From what I understand, you have the input string S in the alphabet (allows you to call it A1), and you want to convert it to the string S ', which is its equivalent in the other alphabet A2. Actually, if I understand correctly, you want to generate a list of [S'1, S'2, ..., S'n] output lines that could potentially be equivalent to S.
One approach that comes to mind is that each word in the list of valid words in A2 generates a list of strings in A1 that matches. Using the example in your editing, we have
px->ac qy->ac pr->ab
(clarity for clarity added the extra valid word pr )
Now that we know which possible series of input characters will always be mapped to a real word, we can use our table to create a Trie .
Each node will contain a pointer to a list of valid words in A2 that map to a sequence of characters in A1 that form the path from the Trie root to the current node.
So for our example, Trie would look something like this:
Root (empty) | a | V +---Node (empty)---+ | b | c | | VV Node (px,qy) Node (pr)
Starting from the root of the node, when characters are consumed, transitions are made from the current node to its child element, marked with the character consumed until we read the entire line. If a transition is not defined for this symbol at any point, the string entered does not exist in our trie and thus does not map to a valid word in our target language. Otherwise, at the end of the process, the list of words associated with the current node is a list of valid words onto which the input line is entered.

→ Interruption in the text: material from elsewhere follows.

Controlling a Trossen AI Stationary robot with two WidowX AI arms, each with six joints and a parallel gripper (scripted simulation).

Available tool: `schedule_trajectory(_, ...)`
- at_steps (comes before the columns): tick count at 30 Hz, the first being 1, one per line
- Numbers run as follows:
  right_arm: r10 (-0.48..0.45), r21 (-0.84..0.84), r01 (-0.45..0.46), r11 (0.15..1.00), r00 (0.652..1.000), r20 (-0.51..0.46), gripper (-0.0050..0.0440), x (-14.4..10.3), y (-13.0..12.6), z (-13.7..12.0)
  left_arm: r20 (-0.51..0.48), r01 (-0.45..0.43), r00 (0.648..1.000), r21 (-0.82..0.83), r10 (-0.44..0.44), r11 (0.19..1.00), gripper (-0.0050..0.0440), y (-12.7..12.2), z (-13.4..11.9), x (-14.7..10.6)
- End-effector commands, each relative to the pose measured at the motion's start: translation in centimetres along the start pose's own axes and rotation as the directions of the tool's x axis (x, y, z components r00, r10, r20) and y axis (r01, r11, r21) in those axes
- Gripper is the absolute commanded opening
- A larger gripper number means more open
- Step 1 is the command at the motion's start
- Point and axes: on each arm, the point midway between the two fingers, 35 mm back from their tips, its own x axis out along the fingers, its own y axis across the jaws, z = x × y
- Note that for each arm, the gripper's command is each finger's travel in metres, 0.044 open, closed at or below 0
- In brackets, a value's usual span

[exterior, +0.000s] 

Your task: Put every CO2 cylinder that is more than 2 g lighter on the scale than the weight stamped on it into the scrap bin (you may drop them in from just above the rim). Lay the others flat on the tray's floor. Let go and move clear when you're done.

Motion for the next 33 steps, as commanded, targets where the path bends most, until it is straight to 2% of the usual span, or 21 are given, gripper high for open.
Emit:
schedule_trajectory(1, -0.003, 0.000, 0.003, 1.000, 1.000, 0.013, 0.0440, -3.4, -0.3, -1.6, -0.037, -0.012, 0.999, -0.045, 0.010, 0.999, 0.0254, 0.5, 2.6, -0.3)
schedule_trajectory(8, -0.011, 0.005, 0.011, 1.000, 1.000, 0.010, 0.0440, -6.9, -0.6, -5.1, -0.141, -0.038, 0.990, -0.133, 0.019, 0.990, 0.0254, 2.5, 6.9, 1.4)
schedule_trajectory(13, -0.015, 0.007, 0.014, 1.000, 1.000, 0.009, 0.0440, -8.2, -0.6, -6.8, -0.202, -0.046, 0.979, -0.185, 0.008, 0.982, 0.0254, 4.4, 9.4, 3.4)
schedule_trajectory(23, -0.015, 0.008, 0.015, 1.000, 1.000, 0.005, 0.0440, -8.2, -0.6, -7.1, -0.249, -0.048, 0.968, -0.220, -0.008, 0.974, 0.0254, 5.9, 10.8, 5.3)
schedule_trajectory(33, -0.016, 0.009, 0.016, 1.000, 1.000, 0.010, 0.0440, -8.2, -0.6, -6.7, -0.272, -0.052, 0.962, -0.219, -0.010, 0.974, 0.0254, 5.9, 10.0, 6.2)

Besides the initial cost of building a trie (a trie can be sent in advance if we never want the list of valid words to be changed), it takes O (n) from the input length to find a display list of actual words.
Using Trie also provides the advantage that you can also use it to find a list of all valid words that can be generated by adding more characters to the end of the input ā that is, a prefix match. For example, if you supply the input character "a", we can use trie to search for all valid words that can begin with "a" ('px', 'qr', 'py'). But doing this is not as fast as finding an exact match.
Here's a quick hack solution (in Java):
import java.util.*; class TrieNode{ // child nodes - size of array depends on your alphabet size, // her we are only using the lowercase English characters 'a'-'z' TrieNode[] next=new TrieNode[26]; List<String> words; public TrieNode(){ words=new ArrayList<String>(); } } class Trie{ private TrieNode root=null; public void addWord(String sourceLanguage, String targetLanguage){ root=add(root,sourceLanguage.toCharArray(),0,targetLanguage); } private static int convertToIndex(char c){ // you need to change this for your alphabet return (c-'a'); } private TrieNode add(TrieNode cur, char[] s, int pos, String targ){ if (cur==null){ cur=new TrieNode(); } if (s.length==pos){ cur.words.add(targ); } else{ cur.next[convertToIndex(s[pos])]=add(cur.next[convertToIndex(s[pos])],s,pos+1,targ); } return cur; } public List<String> findMatches(String text){ return find(root,text.toCharArray(),0); } private List<String> find(TrieNode cur, char[] s, int pos){ if (cur==null) return new ArrayList<String>(); else if (pos==s.length){ return cur.words; } else{ return find(cur.next[convertToIndex(s[pos])],s,pos+1); } } } class MyMiniTransliiterator{ public static void main(String args[]){ Trie t=new Trie(); t.addWord("ac","px"); t.addWord("ac","qy"); t.addWord("ab","pr"); System.out.println(t.findMatches("ac")); // prints [px,qy] System.out.println(t.findMatches("ab")); // prints [pr] System.out.println(t.findMatches("ba")); // prints empty list since this does not match anything } }
This is a very simple program, without compression or acceleration, and works only on lowercase English characters for the input language. But it can be easily modified for other character sets.